Work order> When you return the lines below, go from the first through the line with "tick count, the", keep them exact, and leave out every picture.

Source data

= Beginning of Section =

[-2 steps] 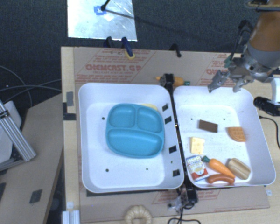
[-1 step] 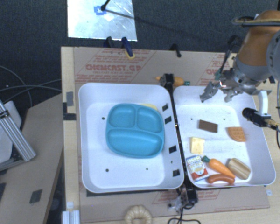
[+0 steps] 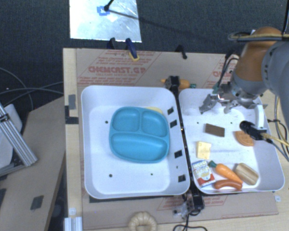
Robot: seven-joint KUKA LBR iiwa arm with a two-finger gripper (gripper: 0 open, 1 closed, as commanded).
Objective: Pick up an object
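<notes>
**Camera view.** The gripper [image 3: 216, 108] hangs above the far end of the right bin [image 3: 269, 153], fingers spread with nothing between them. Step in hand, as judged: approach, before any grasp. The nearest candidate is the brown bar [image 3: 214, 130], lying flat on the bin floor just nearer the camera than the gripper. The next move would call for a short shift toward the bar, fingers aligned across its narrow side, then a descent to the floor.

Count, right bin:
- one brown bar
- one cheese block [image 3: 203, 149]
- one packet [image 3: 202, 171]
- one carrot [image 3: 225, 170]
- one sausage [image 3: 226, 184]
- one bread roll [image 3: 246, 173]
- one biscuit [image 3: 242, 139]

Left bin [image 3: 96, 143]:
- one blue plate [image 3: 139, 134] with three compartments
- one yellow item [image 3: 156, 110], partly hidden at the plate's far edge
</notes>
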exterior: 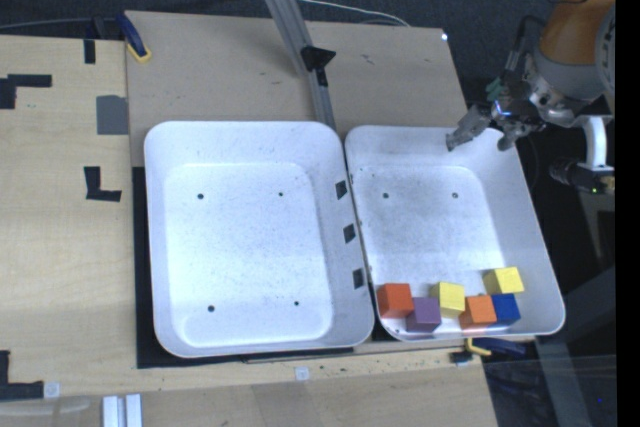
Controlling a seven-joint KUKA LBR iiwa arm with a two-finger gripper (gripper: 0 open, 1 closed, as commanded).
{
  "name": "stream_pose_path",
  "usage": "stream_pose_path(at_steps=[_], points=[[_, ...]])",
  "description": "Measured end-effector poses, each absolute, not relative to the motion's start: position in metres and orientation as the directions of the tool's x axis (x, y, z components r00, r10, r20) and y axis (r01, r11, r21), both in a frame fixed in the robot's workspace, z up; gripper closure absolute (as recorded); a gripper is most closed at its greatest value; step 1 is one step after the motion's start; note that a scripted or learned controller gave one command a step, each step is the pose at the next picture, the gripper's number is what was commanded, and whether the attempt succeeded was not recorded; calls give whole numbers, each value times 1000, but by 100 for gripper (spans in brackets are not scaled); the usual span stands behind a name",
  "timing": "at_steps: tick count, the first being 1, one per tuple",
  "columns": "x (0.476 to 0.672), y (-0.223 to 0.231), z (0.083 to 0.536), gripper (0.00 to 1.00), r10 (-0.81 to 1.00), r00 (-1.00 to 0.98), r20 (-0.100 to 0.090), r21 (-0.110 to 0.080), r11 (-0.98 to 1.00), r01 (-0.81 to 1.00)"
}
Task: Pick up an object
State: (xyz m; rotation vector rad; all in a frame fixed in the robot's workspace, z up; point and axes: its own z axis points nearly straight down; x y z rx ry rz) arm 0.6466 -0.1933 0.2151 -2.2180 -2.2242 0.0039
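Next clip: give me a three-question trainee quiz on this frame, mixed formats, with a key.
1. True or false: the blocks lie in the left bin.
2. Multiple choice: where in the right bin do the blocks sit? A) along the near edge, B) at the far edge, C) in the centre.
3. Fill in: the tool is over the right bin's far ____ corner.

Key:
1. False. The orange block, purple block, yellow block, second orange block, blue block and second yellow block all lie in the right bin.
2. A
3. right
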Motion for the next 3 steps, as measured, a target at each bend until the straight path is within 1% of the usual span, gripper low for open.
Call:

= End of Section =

Result below>
[-2 steps] 
[-1 step] 
[+0 steps] 
Robot: seven-joint KUKA LBR iiwa arm with a two-finger gripper (gripper: 0 open, 1 closed, as commanded).
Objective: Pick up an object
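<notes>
**Camera view.** The gripper [image 3: 216, 108] hangs above the far end of the right bin [image 3: 269, 153], fingers spread with nothing between them. Step in hand, as judged: approach, before any grasp. The nearest candidate is the brown bar [image 3: 214, 130], lying flat on the bin floor just nearer the camera than the gripper. The next move would call for a short shift toward the bar, fingers aligned across its narrow side, then a descent to the floor.

Count, right bin:
- one brown bar
- one cheese block [image 3: 203, 149]
- one packet [image 3: 202, 171]
- one carrot [image 3: 225, 170]
- one sausage [image 3: 226, 184]
- one bread roll [image 3: 246, 173]
- one biscuit [image 3: 242, 139]

Left bin [image 3: 96, 143]:
- one blue plate [image 3: 139, 134] with three compartments
- one yellow item [image 3: 156, 110], partly hidden at the plate's far edge
</notes>
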exterior: 
Controlling a seven-joint KUKA LBR iiwa arm with a two-finger gripper (gripper: 0 open, 1 closed, as commanded).
{
  "name": "stream_pose_path",
  "usage": "stream_pose_path(at_steps=[_], points=[[_, ...]])",
  "description": "Measured end-effector poses, each absolute, not relative to the motion's start: position in metres and orientation as the directions of the tool's x axis (x, y, z components r00, r10, r20) and y axis (r01, r11, r21), both in a frame fixed in the robot's workspace, z up; gripper closure absolute (as recorded); a gripper is most closed at its greatest value; step 1 is one step after the motion's start; note that a scripted or learned controller gave one command a step, each step is the pose at the next picture, the gripper's number is what was commanded, and whether the attempt succeeded was not recorded; calls give whole numbers, each value times 1000, but by 100 for gripper (spans in brackets are not scaled); the usual span stands behind a name",
  "timing": "at_steps: tick count, the first being 1, one per tuple",

The output for this exercise is finished.